## EXERCISE INSTRUCTIONS
Return exactly the lines from the one that contains "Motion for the" up to the last line of the listing, and nothing else.

--------

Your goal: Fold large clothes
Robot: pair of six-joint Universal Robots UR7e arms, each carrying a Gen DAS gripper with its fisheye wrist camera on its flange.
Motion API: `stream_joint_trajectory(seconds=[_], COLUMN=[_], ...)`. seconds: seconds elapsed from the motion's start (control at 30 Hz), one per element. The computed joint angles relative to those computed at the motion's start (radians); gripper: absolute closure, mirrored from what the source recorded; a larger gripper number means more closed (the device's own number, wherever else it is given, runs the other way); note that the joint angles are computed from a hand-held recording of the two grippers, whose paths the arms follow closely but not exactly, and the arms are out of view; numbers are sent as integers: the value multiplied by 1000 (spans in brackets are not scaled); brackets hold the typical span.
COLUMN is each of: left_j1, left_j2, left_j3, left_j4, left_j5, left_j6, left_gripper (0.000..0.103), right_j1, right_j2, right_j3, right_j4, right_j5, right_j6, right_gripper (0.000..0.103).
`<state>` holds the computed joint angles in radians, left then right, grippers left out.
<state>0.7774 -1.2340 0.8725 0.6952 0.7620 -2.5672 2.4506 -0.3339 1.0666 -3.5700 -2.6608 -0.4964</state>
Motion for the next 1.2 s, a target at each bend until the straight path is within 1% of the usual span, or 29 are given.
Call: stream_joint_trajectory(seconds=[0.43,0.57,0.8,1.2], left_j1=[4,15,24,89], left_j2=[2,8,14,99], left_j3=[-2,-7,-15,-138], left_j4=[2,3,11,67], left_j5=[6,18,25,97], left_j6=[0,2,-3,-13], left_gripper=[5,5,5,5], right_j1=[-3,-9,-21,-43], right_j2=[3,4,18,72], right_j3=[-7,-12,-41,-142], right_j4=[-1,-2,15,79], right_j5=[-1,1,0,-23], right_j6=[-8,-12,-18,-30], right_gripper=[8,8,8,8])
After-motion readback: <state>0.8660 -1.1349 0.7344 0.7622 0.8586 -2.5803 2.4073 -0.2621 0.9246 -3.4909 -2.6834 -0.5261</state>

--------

## ANSWER SPACE
Motion for the next 1.2 s, a target at each bend until the straight path is within 1% of the usual span, or 29 are given.
Call: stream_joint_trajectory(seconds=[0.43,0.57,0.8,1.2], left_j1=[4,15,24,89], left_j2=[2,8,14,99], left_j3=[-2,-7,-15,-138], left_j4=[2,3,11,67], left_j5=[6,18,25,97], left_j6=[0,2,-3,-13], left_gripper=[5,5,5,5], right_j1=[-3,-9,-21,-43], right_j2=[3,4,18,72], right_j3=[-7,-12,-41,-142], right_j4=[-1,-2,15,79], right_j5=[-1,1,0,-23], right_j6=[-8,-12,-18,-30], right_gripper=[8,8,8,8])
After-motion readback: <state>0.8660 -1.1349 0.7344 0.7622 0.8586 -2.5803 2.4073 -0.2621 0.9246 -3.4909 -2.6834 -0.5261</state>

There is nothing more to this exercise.